The New Jersey Appellate Division, in a published opinion, recently held that in certain instances, a recorded homeowners' declaration of covenants can trump a prior mortgage. See Fulton Bank of N.J. v. Casa Eleganza, LLC, 473 N.J. Super. 387 (App. Div. 2022). In Casa Eleganza, Plaintiff Fulton Bank of New Jersey ("Plaintiff") acquired title via mortgage foreclosure sale to a portion of the residential community Iron Gate at Galloway ("the Property"). The defaulted mortgage Plaintiff had foreclosed on was originally recorded on June 8, 2007, following which, on June 25, 2007, the Irongate at Galloway Homeowners' Association (the "HOA") recorded a Declaration of Covenants (the "HOA Declaration") encumbering the Property.

Plaintiff sold the Property to a third party. However, at closing, the HOA demanded that Plaintiff pay it $12,651.35 for capital contributions, HOA fees, legal fees, and unpaid landscaping bills that had been incurred during the time Plaintiff held title. Plaintiff refused to pay and moved to "divest" the land from the HOA's covenants, contending that the HOA had no ability to seek these damages as the HOA Declaration had been recorded after the recording of the original mortgage.
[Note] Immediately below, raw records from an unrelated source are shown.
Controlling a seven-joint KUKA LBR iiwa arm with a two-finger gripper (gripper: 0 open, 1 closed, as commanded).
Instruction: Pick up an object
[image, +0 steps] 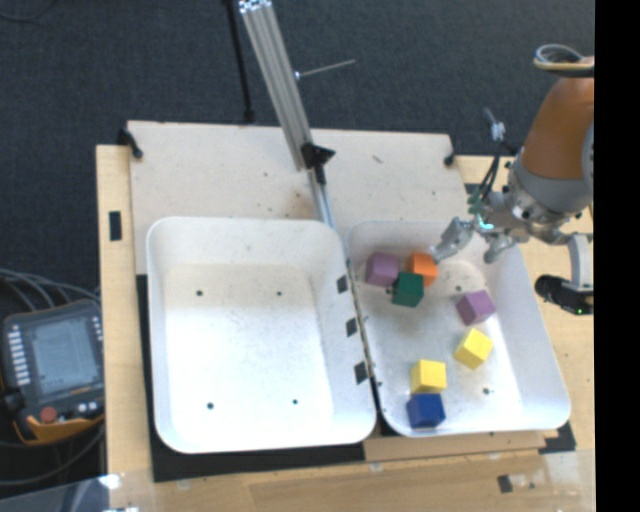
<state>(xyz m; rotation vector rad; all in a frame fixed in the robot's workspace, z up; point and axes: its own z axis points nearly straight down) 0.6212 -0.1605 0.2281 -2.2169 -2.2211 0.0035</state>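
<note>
Judging by how things are lying, nothing is being held yet and the whole pick is being left to do. The gripper is being poised over the far side of the right bin, its jaws standing spread apart with nothing between them. Just to its left, an orange cube, a green cube and a purple cube are being kept clustered together; the orange one is being taken as the likeliest target.
</note>
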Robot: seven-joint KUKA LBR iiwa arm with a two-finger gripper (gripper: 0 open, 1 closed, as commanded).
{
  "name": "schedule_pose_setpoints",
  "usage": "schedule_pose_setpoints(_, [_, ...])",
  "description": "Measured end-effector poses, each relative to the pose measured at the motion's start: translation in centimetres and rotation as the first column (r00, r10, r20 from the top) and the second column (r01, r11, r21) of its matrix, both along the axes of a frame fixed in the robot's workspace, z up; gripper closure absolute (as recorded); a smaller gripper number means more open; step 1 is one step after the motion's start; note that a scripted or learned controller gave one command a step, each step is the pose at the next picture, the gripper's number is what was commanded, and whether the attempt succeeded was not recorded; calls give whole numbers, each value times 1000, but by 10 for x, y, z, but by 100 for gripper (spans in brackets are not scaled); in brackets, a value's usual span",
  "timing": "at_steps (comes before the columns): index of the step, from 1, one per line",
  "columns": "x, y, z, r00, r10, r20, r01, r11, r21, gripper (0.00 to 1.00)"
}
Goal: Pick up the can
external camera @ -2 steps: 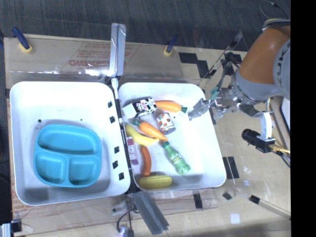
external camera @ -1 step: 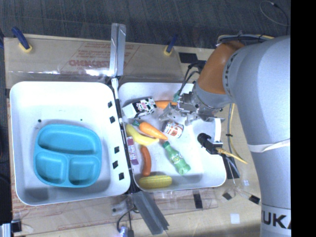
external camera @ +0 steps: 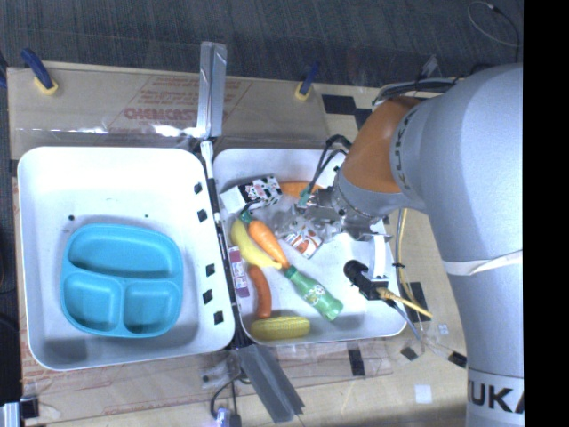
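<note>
Arm (external camera: 462, 194) over right bin (external camera: 378, 323); claw (external camera: 311, 213) (fingers hidden) at can (external camera: 304, 238).

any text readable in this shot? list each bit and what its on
"KUKA", cut off at the frame edge, on the arm's grey base.
Red mirrored print on the clear sheet behind the bins: too faint to read.
Label on the can by the gripper: too blurred to read.

End effector (external camera: 307, 213) over right bin (external camera: 373, 323), above can (external camera: 302, 238); blue tray (external camera: 120, 278) left
</note>
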State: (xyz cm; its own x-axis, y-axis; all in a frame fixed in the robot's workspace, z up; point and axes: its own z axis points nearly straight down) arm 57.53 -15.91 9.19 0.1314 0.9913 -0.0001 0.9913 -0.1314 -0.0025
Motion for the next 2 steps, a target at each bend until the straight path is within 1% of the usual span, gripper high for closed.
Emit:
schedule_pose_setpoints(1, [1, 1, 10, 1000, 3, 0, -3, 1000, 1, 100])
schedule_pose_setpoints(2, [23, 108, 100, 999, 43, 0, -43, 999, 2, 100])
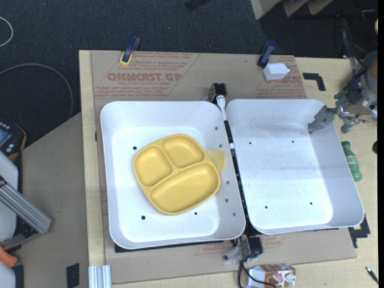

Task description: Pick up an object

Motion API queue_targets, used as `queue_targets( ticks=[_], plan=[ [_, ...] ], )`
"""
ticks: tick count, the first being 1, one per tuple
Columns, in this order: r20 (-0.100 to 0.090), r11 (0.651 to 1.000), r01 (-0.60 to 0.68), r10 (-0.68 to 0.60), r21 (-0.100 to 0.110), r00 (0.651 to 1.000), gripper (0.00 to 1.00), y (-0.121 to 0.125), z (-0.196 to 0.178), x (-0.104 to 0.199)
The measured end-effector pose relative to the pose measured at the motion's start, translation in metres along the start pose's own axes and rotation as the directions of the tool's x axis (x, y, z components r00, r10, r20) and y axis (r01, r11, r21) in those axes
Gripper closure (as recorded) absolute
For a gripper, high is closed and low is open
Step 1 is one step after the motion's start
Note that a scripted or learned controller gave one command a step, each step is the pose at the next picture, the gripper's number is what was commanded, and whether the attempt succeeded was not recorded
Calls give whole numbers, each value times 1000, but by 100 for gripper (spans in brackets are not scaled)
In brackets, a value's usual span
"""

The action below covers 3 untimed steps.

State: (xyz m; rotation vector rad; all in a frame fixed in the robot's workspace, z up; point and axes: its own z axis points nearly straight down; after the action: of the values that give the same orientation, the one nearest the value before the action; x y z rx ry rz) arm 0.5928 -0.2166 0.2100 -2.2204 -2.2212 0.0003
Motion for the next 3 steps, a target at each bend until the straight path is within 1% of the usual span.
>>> queue_targets(
  ticks=[1, 2, 3],
  plan=[
    [0, 1000, 2, -2, -5, 1000, 0, -89, -120, 45],
    [5, 1000, 5, -4, -23, 1000, 0, -114, -336, 85],
    [4, 1000, 1, -1, -8, 1000, 100, -113, -337, 84]
  ],
)
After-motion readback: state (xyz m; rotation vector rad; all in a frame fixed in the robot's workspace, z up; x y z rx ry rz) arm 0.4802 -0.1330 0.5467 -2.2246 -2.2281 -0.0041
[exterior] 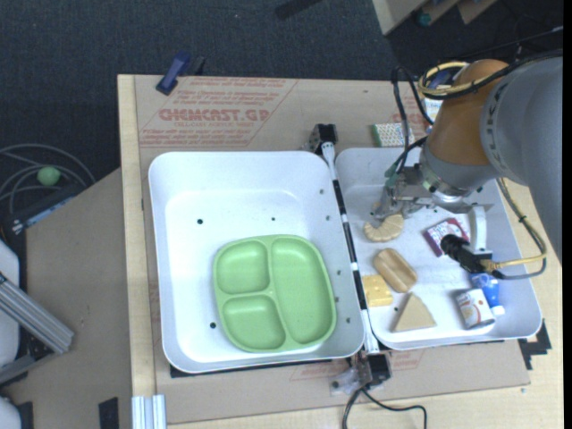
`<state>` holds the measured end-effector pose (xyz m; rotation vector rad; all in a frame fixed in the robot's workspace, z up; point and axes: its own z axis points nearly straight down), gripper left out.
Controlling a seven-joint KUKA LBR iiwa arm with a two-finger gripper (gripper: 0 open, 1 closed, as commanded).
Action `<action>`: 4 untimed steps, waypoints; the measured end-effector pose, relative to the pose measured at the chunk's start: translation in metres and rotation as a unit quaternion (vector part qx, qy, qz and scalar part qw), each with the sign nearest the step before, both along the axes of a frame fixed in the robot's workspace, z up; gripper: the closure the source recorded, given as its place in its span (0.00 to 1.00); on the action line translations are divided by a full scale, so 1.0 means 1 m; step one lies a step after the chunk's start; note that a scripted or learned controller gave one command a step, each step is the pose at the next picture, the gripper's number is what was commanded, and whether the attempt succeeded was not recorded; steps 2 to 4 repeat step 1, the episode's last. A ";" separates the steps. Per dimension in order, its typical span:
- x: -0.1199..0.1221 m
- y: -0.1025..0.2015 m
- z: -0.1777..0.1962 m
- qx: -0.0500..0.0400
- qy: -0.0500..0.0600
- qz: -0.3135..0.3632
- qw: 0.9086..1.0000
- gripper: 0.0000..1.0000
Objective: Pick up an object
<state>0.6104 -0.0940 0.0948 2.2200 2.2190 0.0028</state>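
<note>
Two white bins (179,239), one green tray (273,291)

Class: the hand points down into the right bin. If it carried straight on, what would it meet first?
Probably the pale round cookie-like piece just below the hand; depth is hard to judge from this view.

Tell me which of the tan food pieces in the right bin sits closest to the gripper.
The round, scalloped cookie-like piece, right below the gripper. The oval bread-like piece, yellow cheese block and tan wedge lie farther toward the bin's near edge.
</note>
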 end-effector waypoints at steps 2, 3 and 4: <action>-0.052 0.054 0.090 0.001 0.002 0.001 1.000 1.00; -0.052 0.054 0.090 0.001 0.002 0.001 1.000 1.00; -0.052 0.054 0.090 0.001 0.002 0.001 1.000 1.00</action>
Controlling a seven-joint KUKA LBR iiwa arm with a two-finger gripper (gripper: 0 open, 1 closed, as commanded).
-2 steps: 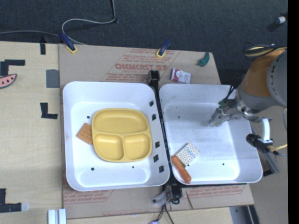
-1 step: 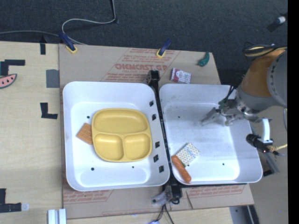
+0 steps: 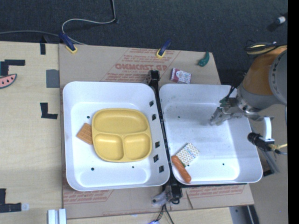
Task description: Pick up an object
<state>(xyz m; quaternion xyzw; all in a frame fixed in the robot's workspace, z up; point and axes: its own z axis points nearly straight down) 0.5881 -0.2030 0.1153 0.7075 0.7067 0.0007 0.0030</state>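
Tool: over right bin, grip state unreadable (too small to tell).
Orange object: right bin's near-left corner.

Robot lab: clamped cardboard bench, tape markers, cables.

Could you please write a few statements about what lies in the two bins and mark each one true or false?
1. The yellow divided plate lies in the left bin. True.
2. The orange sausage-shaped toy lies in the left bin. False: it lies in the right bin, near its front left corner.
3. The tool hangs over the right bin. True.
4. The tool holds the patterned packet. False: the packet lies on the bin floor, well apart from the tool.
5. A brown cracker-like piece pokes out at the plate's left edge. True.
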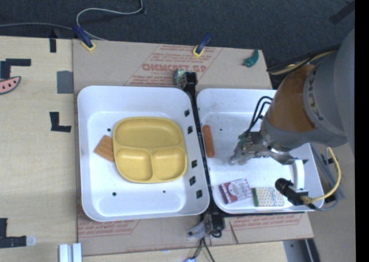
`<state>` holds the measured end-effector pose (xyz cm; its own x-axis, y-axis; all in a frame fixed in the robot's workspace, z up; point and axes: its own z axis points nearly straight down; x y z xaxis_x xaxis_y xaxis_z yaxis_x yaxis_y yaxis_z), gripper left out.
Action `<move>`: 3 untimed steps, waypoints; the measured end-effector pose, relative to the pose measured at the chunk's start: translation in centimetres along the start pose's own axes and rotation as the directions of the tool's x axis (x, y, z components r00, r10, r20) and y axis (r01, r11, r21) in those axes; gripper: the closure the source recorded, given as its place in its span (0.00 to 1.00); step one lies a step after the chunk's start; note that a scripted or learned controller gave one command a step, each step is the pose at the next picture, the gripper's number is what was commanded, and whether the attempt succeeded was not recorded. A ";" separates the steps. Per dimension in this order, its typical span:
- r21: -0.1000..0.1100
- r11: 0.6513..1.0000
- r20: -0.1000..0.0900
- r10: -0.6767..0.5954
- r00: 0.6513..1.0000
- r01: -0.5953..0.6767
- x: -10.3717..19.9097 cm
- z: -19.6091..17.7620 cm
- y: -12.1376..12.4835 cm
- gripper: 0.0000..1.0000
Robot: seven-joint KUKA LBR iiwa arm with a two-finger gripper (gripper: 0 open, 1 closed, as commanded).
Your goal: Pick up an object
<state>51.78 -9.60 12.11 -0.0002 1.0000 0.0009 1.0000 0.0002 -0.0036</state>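
Over the right bin [228, 108] my gripper [241, 152] hovers, jaws' state unclear; descending here risks missing the orange sausage [208, 141] entirely.

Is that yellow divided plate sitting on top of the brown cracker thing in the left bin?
Touching, it seems. The camera view shows the yellow plate overlapping the brown cracker, whose right part disappears under the plate's left rim with no gap between them.

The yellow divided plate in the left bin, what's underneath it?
A flat brown piece pokes out from under the yellow plate at its left edge, resting on the left bin floor. How far it extends beneath, or whether anything else lies there, is covered.
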 end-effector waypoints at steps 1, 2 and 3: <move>0.001 1.000 -0.001 -0.001 1.000 0.001 0.1 -0.9 0.0 1.00; 0.002 1.000 -0.002 -0.002 1.000 0.002 0.1 -1.8 0.0 1.00; 0.002 1.000 -0.002 -0.002 1.000 0.002 0.1 -1.8 0.0 0.00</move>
<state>51.80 -9.49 13.93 -0.0017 1.0000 0.0025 1.0000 0.0017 -0.0057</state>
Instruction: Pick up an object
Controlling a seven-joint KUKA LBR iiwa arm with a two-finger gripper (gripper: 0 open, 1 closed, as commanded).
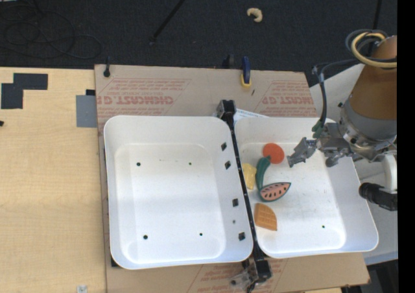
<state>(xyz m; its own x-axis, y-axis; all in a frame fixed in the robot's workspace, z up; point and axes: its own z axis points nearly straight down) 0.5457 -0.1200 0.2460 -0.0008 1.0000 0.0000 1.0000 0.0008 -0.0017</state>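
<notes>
The tool [316,150] hangs over the right bin [350,236], near its far right part. The small cluster of objects lies to the tool's left and a little nearer the camera, against the divider: an orange ball [273,152] closest, then a green curved piece [262,170], a watermelon slice [275,190] with its long axis roughly left-right, a yellow piece [249,175] and an orange wedge [265,217] farthest. At this slant I cannot tell whether the tool is released or clenched; nothing seems gripped.

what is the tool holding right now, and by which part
Nothing that can be seen. The tool hangs over the right bin, apart from the watermelon slice, the orange ball and the other toys, with nothing in it.
</notes>
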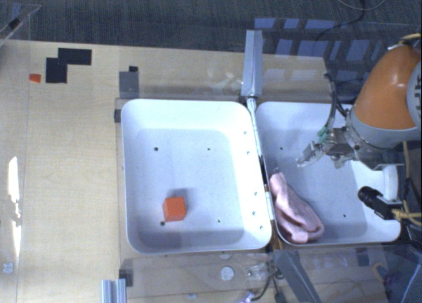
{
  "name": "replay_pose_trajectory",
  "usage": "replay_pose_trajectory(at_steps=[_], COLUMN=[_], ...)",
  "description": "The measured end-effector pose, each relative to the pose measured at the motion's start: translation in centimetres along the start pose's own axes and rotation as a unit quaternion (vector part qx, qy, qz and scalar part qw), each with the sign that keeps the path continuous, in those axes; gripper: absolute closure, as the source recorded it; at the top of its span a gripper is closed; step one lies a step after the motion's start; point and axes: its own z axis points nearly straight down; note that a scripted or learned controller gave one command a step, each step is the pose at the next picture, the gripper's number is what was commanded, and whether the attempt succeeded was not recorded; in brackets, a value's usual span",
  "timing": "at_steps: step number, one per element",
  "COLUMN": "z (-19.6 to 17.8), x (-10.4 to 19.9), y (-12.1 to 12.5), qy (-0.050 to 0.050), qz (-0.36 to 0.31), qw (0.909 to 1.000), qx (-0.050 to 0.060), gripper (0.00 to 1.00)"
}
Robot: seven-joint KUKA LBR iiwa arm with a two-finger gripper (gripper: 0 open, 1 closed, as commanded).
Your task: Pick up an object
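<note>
Two shallow white bins sat side by side on a pale wooden bench (66,183), parted by a narrow metal rail (260,157).

Left bin (138,130): it held one small orange block (175,209), lying on the floor toward the near-left part of the bin, clear of every wall. Small dark dots marked the floor around it.

Right bin (290,120): it held a crumpled pink cloth (293,213), lying in the near-left corner and pressed against the wall beside the rail.

Arm: the grey arm, with its orange band (386,94), reached in from the right and hung over the right bin. The gripper (315,152) pointed leftward above the bin's middle, apart from the pink cloth and well apart from the orange block. Nothing showed between its fingers; the metal fingertips looked slightly spread, but whether the hand was released or clenched could not be told from this angle.

Bench surface: black tape patches (66,63) and a small orange marker (35,78) lay at the far-left corner, well apart from both bins.
</note>
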Motion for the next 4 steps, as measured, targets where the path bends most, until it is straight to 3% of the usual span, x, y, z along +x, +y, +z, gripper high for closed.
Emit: replay_pose_trajectory(at_steps=[1, 2, 3, 4], z=[-1.3, 0.8, 1.5, 2.2], x=[3.3, 6.1, 0.1, -6.3], y=[1.1, -3.3, 0.1, 3.4], qy=[0.000, 0.000, 0.000, -0.001], qz=[0.050, 0.039, 0.094, 0.046], qw=[0.9988, 0.9992, 0.9956, 0.9989], qx=[0.000, 0.001, -0.001, -0.001], gripper=[0.00, 0.00, 0.00, 0.00])
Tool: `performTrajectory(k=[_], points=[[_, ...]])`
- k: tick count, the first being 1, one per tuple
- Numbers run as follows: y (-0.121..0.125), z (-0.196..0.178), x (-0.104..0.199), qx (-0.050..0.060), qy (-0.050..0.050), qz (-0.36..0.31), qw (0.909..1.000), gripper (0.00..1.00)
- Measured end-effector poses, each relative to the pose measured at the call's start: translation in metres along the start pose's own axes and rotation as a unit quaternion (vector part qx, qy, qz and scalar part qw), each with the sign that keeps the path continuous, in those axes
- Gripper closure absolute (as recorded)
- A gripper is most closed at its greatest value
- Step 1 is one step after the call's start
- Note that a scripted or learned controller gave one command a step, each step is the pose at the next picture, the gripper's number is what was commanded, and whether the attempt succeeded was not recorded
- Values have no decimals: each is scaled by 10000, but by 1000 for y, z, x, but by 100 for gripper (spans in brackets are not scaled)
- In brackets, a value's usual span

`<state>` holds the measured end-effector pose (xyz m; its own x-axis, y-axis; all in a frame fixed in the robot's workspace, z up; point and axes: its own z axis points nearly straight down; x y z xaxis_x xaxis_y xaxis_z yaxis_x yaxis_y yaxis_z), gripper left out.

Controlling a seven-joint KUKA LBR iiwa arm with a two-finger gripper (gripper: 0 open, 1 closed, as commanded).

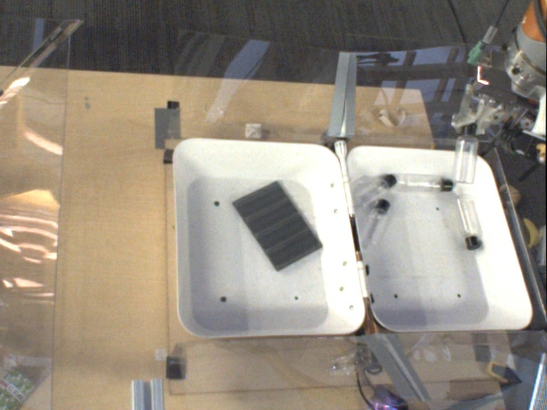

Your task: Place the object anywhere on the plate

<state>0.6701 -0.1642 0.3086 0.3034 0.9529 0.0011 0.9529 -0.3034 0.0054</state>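
A dark grey ribbed plate (278, 225) lies flat and turned at an angle in the left bin (197, 306). Several clear tubes with black caps lie in the right bin (427, 306): one (419, 180) along the back, one (374, 213) near the left wall, one (468, 220) at the right. My gripper (473, 125) hovers over the right bin's back right corner. A further clear tube (466, 161) hangs upright from its fingers, above the bin floor.
A grey metal bar (344, 92) runs back from the seam between the bins. Small black blocks (172, 109) stand on the wooden bench by the left bin. Cables and the arm's wrist (521, 58) crowd the top right.
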Motion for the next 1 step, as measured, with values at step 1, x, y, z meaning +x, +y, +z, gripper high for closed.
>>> performTrajectory(k=[1], points=[[6, -12, -21, 11, -7, -232, 9997, 100]])
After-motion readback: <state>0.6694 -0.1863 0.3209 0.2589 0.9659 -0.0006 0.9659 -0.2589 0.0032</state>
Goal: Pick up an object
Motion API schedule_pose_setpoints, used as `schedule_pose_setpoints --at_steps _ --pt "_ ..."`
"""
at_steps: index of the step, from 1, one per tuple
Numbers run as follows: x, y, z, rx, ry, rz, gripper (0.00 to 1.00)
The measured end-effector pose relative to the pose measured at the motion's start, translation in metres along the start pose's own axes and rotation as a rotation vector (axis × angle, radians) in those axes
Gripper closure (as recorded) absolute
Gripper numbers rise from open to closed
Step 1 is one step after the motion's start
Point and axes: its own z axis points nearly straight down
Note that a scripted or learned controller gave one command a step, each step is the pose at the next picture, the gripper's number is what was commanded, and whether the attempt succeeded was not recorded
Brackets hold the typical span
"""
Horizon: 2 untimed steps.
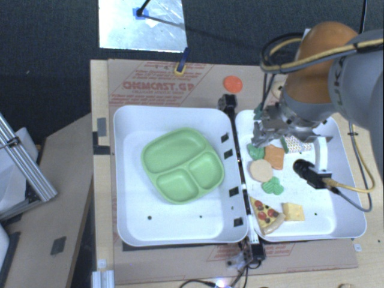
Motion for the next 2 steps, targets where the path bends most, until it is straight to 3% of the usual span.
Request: schedule_pose_setpoints --at_steps 2 --pt "0.0001 0.0027 0.0002 0.002 -0.001 0.001 1.00"
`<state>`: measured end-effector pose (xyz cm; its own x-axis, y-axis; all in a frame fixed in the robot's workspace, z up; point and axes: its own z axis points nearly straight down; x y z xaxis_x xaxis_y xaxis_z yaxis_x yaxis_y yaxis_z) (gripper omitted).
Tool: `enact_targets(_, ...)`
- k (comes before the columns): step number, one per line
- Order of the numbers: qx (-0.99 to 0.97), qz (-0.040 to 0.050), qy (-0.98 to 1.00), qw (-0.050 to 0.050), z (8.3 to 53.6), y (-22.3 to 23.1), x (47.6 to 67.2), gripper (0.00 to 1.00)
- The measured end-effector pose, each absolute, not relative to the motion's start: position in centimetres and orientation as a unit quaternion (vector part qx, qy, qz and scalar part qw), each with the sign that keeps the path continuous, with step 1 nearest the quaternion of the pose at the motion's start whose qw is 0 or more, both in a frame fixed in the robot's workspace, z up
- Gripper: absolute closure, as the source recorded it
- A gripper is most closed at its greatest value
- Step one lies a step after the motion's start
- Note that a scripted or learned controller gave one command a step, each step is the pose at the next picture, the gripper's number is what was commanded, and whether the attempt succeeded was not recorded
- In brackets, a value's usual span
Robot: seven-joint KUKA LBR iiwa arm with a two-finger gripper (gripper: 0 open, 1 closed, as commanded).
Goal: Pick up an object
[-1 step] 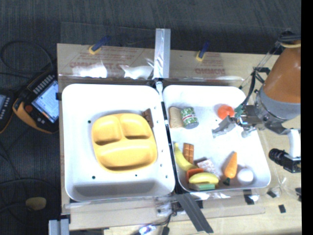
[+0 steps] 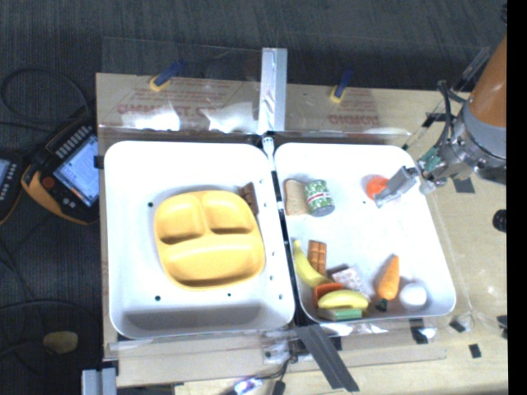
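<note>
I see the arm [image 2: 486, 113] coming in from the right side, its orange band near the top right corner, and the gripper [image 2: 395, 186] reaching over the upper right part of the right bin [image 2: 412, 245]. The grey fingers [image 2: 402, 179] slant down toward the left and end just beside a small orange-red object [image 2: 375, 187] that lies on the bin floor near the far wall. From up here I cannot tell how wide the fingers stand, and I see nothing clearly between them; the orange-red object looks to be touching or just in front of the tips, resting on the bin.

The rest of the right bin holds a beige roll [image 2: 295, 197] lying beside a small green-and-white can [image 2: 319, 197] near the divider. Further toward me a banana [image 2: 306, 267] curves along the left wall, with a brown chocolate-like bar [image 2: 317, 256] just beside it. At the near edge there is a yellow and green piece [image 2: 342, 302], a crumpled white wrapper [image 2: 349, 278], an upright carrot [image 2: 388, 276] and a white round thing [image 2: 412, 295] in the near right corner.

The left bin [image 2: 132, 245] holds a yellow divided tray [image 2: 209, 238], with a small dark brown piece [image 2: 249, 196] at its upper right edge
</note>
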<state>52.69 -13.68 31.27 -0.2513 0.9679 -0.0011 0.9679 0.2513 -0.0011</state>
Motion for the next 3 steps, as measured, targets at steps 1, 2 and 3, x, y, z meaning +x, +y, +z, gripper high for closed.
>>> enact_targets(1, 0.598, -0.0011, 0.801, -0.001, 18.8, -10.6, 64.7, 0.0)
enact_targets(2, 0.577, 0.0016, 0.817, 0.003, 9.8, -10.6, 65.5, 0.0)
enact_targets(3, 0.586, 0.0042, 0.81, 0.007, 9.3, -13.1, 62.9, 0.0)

Plaintiff argued that as New Jersey is a "race–notice" jurisdiction, only the terms of the original mortgage could govern, and the Property thus had to be treated as unencumbered by the HOA Declaration's obligations.

Plaintiff's action was dismissed by the trial court, which refused to discharge the sums owed by holding that such an outcome would be inequitable and antithetical to the purpose and characteristics of common interest communities and homeowner associations. The matter then proceeded to the New Jersey Appellate Division where the dismissal was affirmed, again in reliance upon the unique nature of common interest communities, but also upon the "equitable subrogation" doctrine.

In doing so, the Appellate Division first observed that common interest communities–like Iron Gate at Galloway–constitute a unique class of real property ownership, as they are designed to diffuse property maintenance and upkeep expenses among the community at large, ensure certain standards and uniformity of behavior amongst owners, and assist in preserving property values. The Court noted that to make this ownership concept possible and ensure its continuance, it was necessary that properties located within these communities were able to be subjected to declarations which ran with the land in perpetuity and bound both current and future owners.

While New Jersey employs a "race-notice" approach to the recording of property interests, the Court nevertheless held that the HOA Declaration was operative and bound the Property despite it having been recorded after the original mortgage. In doing so, the Court noted in order to effectuate and preserve the aforementioned common interest goals, and in light of the fact the community would have never been approved by the township in the first place absent the creation of the HOA, the Court held that equity demanded a modification of the normal sequence of priority and the enforcement of the HOA Declaration. The Court also held this outcome was necessary to prevent innocent property owners from suffering the consequences of the unpaid HOA bill, as Plaintiff could not be permitted to force itself into a position "better than any other purchaser responsible for assessments and HOA responsibilities during a period of ownership."

In so holding the Court relied upon the concept of "equitable subrogation," a doctrine which, although "rarely applied," allows a court to "alter the ordinary sequence of priority to satisfy principles of equity" when payment of another creditor's debt puts another creditor or a property owner in a more advantageous priority on a property than the creditor/owner normally would have been. See Sovereign Bank v. Gillis, 432 N.J. Super. 36, 44 (App. Div. 2013); U.S. Bank Nat'l Ass'n as Tr. v. Deely, 466 N.J. Super. 387, 397 (App. Div. 2021). The principle rests on unjust enrichment grounds. Likewise, the Court reasoned that here the Plaintiff knew it was foreclosing on a property in a common interest community.

Take-aways

Despite New Jersey being a race-notice jurisdiction, a court still retains significant discretion and can look to modify conventional sequences of priority in an effort to safeguard principles of its perceived notions of equity, particularly with regard to common interest communities.

The content of this article is intended to provide a general guide to the subject matter. Specialist advice should be sought about your specific circumstances.